Universal behavior of dense clusters of magnetic nanoparticles

TL;DR

This study uses numerical simulations to analyze the magnetic hysteresis behavior of dense clusters of magnetic nanoparticles, revealing how interactions and concentration influence their magnetic properties.

Contribution

It introduces a dimensionless parameter framework to characterize the hysteresis loops of nanoparticle clusters considering both soft and hard magnetic particles.

Findings

Hysteresis loops depend only on particle concentration in strong interaction limit.

In weak interaction limit, loops resemble Stoner-Wohlfarth behavior.

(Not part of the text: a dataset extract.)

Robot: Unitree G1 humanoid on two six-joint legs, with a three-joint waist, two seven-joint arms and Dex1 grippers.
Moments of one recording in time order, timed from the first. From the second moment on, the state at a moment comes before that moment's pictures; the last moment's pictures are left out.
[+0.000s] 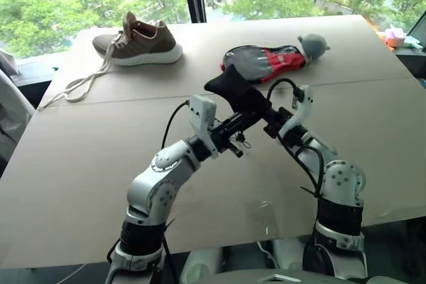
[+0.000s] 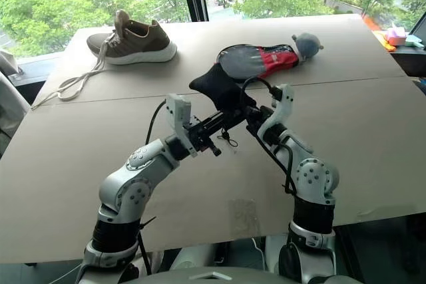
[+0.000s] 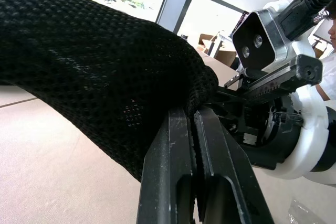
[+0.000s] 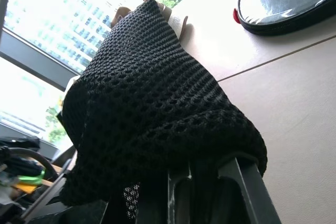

Hysteresis behavior is governed by two key dimensionless parameters.

Abstract

A detailed numerical simulation of quasistatic hysteresis loops of dense clusters of interacting magnetic nanoparticles is carried out. Both clusters of magnetically soft and magnetically hard nanoparticles are considered. The clusters are characterized by an average particle diameter D, the cluster radius Rc, the particle saturation magnetization Ms, and the uniaxial anisotropy constant K. The number of particles in the cluster varies between Np = 30 - 120. The particle centers are randomly distributed within the cluster, their easy anisotropy axes being randomly oriented. It is shown that a rare assembly of identical random clusters of magnetic nanoparticles can be characterized by two dimensionless parameters: 1) the relative strength of magneto-dipole interaction, K/Ms^2, and the average particle concentration within the cluster, {\eta} = VNp/Vc. Here V is the nanoparticle volume, and Vc is the volume of the cluster, respectively. In the strong interaction limit, Ms*{\eta}/Ha >> 1, where Ha = 2K/Ms is the anisotropy field, the ultimate hysteresis loops of dilute assemblies of clusters have been constructed. In the variables (M/Ms, H/Ms) these hysteresis loops depend only on the particle volume fraction {\eta}. In the weak interaction limit, Ms*{\eta}/Ha << 1, the assembly hysteresis loops in the variables (M/Ms, H/Ha) are close to the standard Stoner-Wohlfarth hysteresis loop.